The task:
Take every line from the listing below that includes "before" and copy it.
== Segment start ==
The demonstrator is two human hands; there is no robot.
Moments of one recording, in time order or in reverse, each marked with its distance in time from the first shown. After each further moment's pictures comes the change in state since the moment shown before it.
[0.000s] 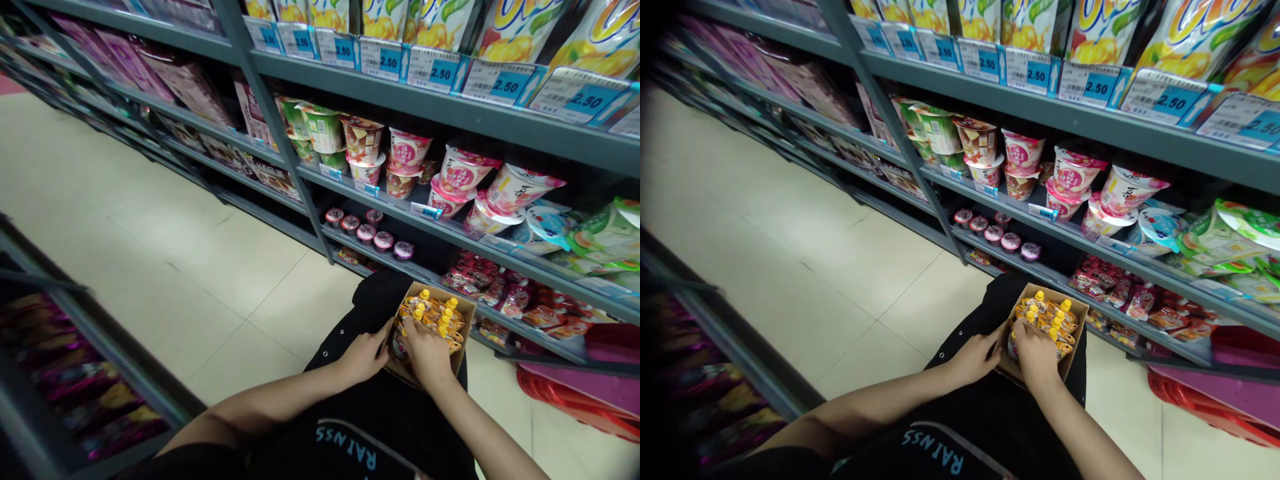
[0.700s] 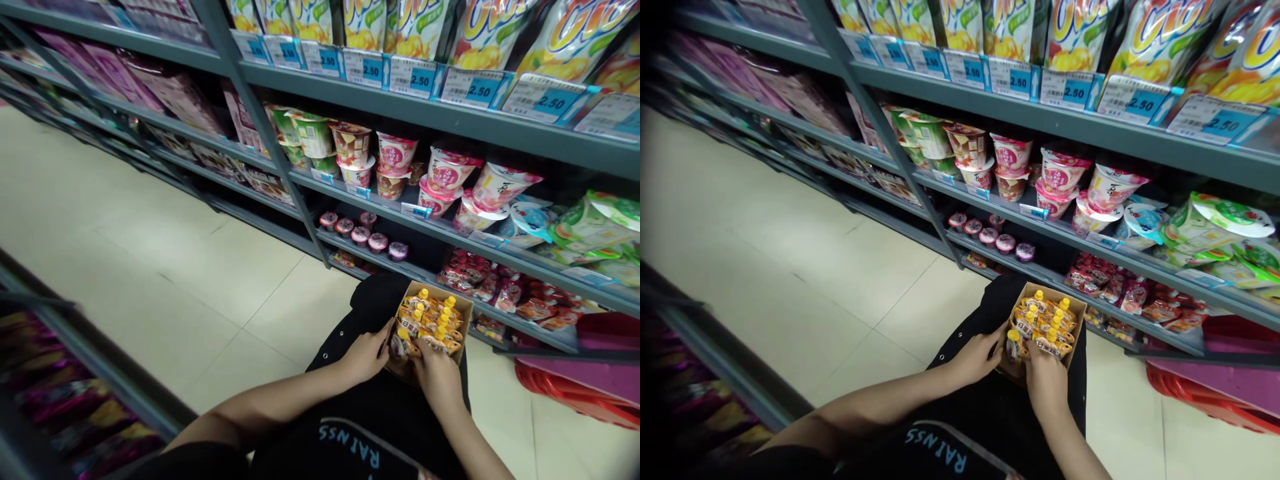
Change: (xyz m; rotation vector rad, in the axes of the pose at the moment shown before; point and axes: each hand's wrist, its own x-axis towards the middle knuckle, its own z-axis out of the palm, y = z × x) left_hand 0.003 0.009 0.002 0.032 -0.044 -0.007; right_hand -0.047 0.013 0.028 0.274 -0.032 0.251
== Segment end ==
Written answer:
Moments of one recording, in time order or in reverse, each marked with its distance in time from the first shown. After each further moment's pictures comes the change in state since the moment shown before it.
Change: (xyz m; rotation vector rad, in the axes of the pose at the moment shown before; point and axes: each hand's wrist, its own x-axis towards the middle knuckle, its own z-axis out of the palm, y = z × x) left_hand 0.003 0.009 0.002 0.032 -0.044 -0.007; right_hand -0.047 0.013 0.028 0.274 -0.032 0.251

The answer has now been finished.